Two years later, the administration decided that the bone marrow transplantation service was earning more than cardiology, and we were moved to the fourth floor, but shared less-renovated space with the emergency room short-term hospitalization ward. This was a hybrid of two different services, overseen by the same nursing staff. It was airy and spacious, but the patients were always mixed up.
Phase three of the expansion started 15 years later and we acquired the dermatology department inpatient wards, which transferred from the eighth to the fifth floor.  This consisted of half a wing of the hospital but it was ideal to move my office from the basement to the 8th floor.  Fortunately, Prof. Penchas, the hospital director, was behind the move, and we had a good donor from New York.  The ward space had to be renovated completely and we built a new office for myself with a secretarial suite and a large room for Yonathan Hasin, two new large catheter suites, a control room, radiological facilities, a six bedded recovery room, kitchen and a small waiting space for the patients and their families.
There was more office space, and I moved my own office to the eighth floor. We had also continued with the extra beds on the third floor and then another ward on the fourth floor.
The catheterization suite and the radiological facilities were superb.  General Electric gave us a very good deal.  I ordered a L-Y gantry and with a biplane configuration and they added the equipment for the second room—a single plane at half price.  These new rooms gave us sterling service as we did 10 to 12 cases a day of which half were follow up angioplasties.  The machines were reliable with very little down time. 
The recovery room was a G-d send.  We now had extra beds to house the catheterized patients overnight and this solved our extreme bed shortage. 

The dermatology outpatient department occupied the transverse wing on the eighth floor and two years later moved to renovated space on the fifth floor.  This was our opportunity to provide more office space for the doctors and a new echocardiographic department, bringing it up from the basement.  There was a small conflict between myself and Prof., Stern, the hospital director.  He wanted to convert it into an outpatient clinic while I saw it as an outlet for my overcrowded doctors who had no personal office space.  The administration decided to use it as alternative space while they were renovating the ENT department so the building was delayed for two years.  It made me very sad as the corridor was half empty in the mornings when they held their public clinics and only filled in the afternoon when the seniors had their private practice.
I sat with the architects and with minimal structural changes we built a corridor of physician's offices, a conference room and a well organized echocardiographic suite and stress testing laboratory.  A new wind of change blew through the department and for the first time the physicians had their own comfortable personal offices. 
The echocardiographic suite was comfortable and the corridor waiting room was full with patients.
This overall expansion program took 25 years.

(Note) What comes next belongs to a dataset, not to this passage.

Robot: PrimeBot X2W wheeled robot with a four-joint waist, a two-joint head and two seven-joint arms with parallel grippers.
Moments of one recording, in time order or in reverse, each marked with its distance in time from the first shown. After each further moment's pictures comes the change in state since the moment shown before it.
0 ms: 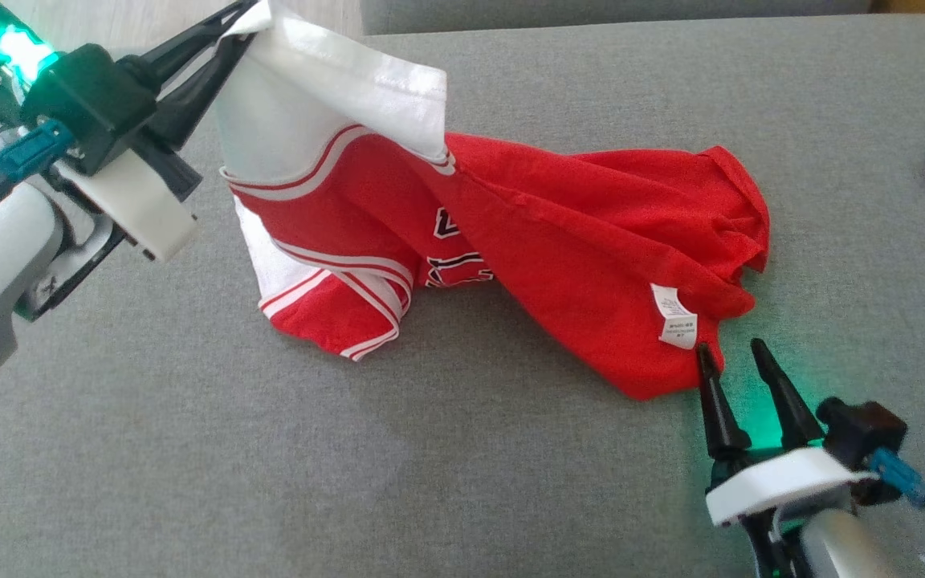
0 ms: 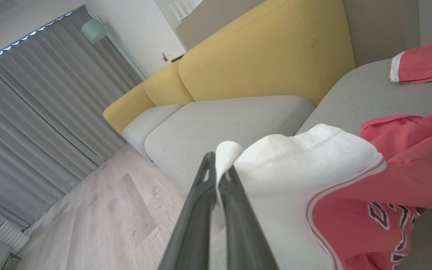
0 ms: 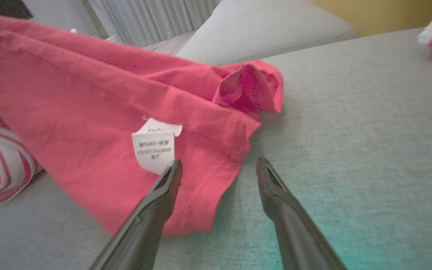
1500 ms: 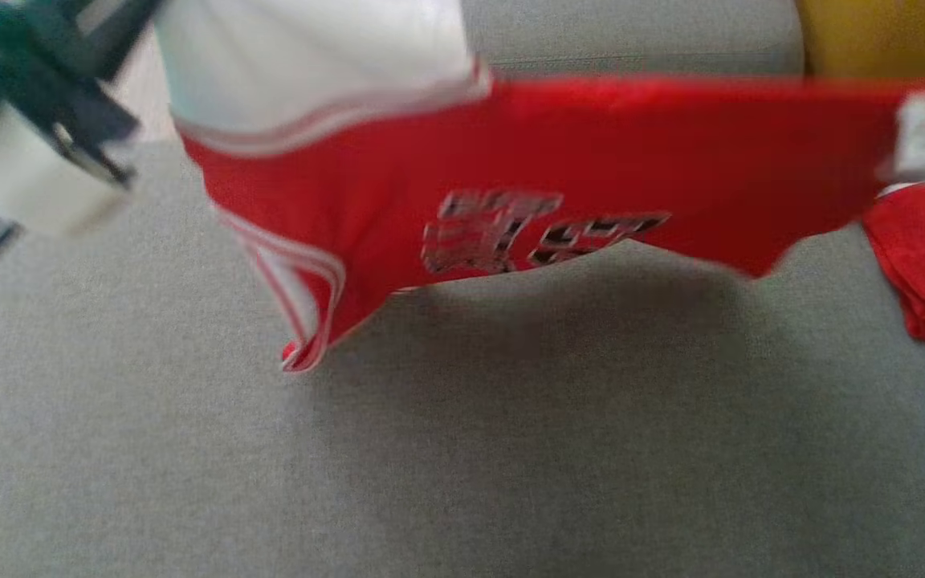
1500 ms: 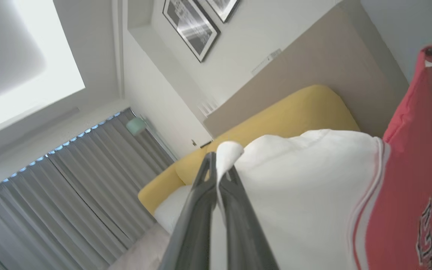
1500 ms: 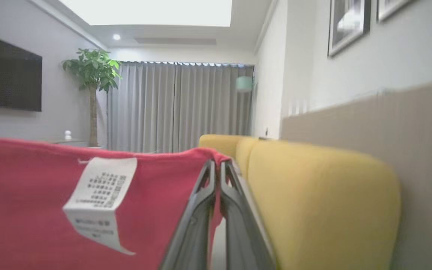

I felt that it was 20 years too long. We always had too many patients, too many procedures, too few doctors and in adequate space. Yet this was the reason that I had come to Israel and despite the lack of coordination by the hospital directorate we developed the busiest and best  cardiovascular department in the country. The patients flowed from every direction: Nahariya and the Kibbutzim in the north, Haifa and its suburbs, Nazareth, Afula, Rehovot, Ashkelon and Beer Sheva. Less than half the patients came from Jerusalem. After I retired the situation reversed and now 90% of patients come from the Jerusalem conurbation.
It is not only the space that counted, but the vision, drive, passion, enthusiasm, team spirit and hard work that created success.